__Problem__: Precise copying is required. Return the data below in full.

--------

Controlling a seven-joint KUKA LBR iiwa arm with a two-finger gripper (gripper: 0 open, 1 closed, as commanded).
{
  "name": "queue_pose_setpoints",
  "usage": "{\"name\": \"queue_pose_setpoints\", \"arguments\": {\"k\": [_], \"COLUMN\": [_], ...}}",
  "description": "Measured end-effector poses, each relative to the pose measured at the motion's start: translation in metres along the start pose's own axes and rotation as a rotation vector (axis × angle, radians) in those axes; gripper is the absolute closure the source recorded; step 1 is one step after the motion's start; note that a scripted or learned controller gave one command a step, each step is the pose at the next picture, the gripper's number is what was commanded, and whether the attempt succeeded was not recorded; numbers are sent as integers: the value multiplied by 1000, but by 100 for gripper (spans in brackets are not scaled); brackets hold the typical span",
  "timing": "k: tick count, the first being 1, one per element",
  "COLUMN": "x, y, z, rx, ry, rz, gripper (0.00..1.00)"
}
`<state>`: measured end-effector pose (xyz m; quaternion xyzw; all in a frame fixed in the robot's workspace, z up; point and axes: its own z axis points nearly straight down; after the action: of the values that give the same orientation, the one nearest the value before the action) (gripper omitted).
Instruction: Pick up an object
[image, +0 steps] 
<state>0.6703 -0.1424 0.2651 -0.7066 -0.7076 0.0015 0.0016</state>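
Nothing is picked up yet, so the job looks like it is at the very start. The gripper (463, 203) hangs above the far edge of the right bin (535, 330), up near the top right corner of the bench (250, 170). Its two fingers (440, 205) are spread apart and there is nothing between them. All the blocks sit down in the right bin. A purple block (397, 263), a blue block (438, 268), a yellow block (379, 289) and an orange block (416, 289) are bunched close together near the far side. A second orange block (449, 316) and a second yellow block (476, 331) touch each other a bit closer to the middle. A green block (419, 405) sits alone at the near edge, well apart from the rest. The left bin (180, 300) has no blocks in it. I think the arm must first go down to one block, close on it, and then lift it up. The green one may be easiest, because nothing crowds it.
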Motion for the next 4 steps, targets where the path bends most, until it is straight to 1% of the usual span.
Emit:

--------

__Answer box__:
Controlling a seven-joint KUKA LBR iiwa arm with a two-finger gripper (gripper: 0 open, 1 closed, as commanded).
{
  "name": "queue_pose_setpoints",
  "usage": "{\"name\": \"queue_pose_setpoints\", \"arguments\": {\"k\": [_], \"COLUMN\": [_], ...}}",
  "description": "Measured end-effector poses, each relative to the pose measured at the motion's start: translation in metres along the start pose's own axes and rotation as a rotation vector (axis × angle, radians) in those axes; gripper is the absolute closure the source recorded; step 1 is one step after the motion's start; note that a scripted or learned controller gave one command a step, each step is the pose at the next picture, the gripper's number is what was commanded, and whether the attempt succeeded was not recorded; numbers are sent as integers: the value multiplied by 1000, but by 100 for gripper (spans in brackets are not scaled); brackets hold the typical span",
  "timing": "k: tick count, the first being 1, one per element",
  "COLUMN": "x, y, z, rx, ry, rz, gripper (0.00..1.00)"
}
`<state>`: measured end-effector pose (xyz m; quaternion xyzw; all in a frame fixed in the robot's workspace, z up; point and axes: its own z axis points nearly straight down; after the action: of the values that give the same orientation, the one nearest the value before the action) (gripper omitted).
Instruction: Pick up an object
[image, +0 steps] 
<state>0.6703 -0.1424 0.2651 -0.7066 -0.7076 0.0015 0.0016</state>
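Nothing is picked up yet, so the job looks like it is at the very start. The gripper (463, 203) hangs above the far edge of the right bin (535, 330), up near the top right corner of the bench (250, 170). Its two fingers (440, 205) are spread apart and there is nothing between them. All the blocks sit down in the right bin. A purple block (397, 263), a blue block (438, 268), a yellow block (379, 289) and an orange block (416, 289) are bunched close together near the far side. A second orange block (449, 316) and a second yellow block (476, 331) touch each other a bit closer to the middle. A green block (419, 405) sits alone at the near edge, well apart from the rest. The left bin (180, 300) has no blocks in it. I think the arm must first go down to one block, close on it, and then lift it up. The green one may be easiest, because nothing crowds it.
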Motion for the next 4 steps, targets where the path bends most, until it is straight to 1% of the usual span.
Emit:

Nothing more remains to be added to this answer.